Unhappy Renter Sets Record Straight

Mark Moore, a Seafield resident in Vancouver, wrote this letter in response to “Renters brace for reno, eviction” appearing in the Courier on November 7, 2008, to correct several errors in the story. The correction appeared in the Courier on Wednesday, November 19, 2008.

To the editor:

I am a tenant of Seafield Apartments, the building profiled in Sandra Thomas’ article “Renters brace for reno, eviction” (Nov. 7, 2008).

As tenants, we thank the Courier for running a story on this important issue that has affected and will continue to affect thousands of renters in Vancouver and elsewhere in B.C. However, there are a few misleading statements in the article.

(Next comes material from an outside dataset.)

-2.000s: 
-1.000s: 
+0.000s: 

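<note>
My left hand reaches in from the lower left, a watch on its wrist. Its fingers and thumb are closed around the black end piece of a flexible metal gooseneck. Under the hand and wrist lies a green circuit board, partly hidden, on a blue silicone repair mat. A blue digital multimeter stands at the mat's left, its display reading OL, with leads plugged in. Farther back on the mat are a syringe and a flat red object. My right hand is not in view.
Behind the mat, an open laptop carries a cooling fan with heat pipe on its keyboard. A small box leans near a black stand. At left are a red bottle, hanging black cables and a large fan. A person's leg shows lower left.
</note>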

First, the article states: “Should a landlord decide to renovate a suite, he or she is legally allowed to evict the tenant and increase the rent beyond the four per cent.” This refers to Section 49(6)(b) of the Residential Tenancy Act, amended in 2004 by the current provincial government, which now reads: “A landlord may end a tenancy in respect of a rental unit if the landlord has all the necessary permits and approvals required by law, and intends in good faith, to do any of the following: …renovate or repair the rental unit in a manner that requires the rental unit to be vacant.”

The key phrase here is the last one. Landlords cannot evict for just any renovations, they must argue (if the evictions are disputed, which they rarely are) that the renovations require an end to tenancy. This was clarified in a landmark B.C. Supreme Court case, Berry and Kloet v. British Columbia. A need to have the suite empty for a brief period of time, if the tenant is willing to accommodate this, is not a reason to end a tenancy.

The article also says that: “Landlords can also simply ask tenants to pay more rent and give another reason for the renter to leave if the tenant balks at the increase.”

Under the law, the landlord may ask the tenant to voluntarily agree to a rent increase, but refusal by the tenant does not give the landlord any right to evict.

Finally, neither Heather Pawsey nor any other tenant has ever said that we welcome the renovations (the building has been well maintained by previous owners and is not in need of repairs).

What Ms. Pawsey said was that we have repeatedly offered to work with the landlords to accommodate their renovation plans without ending our tenancies.

So far they have refused our offers.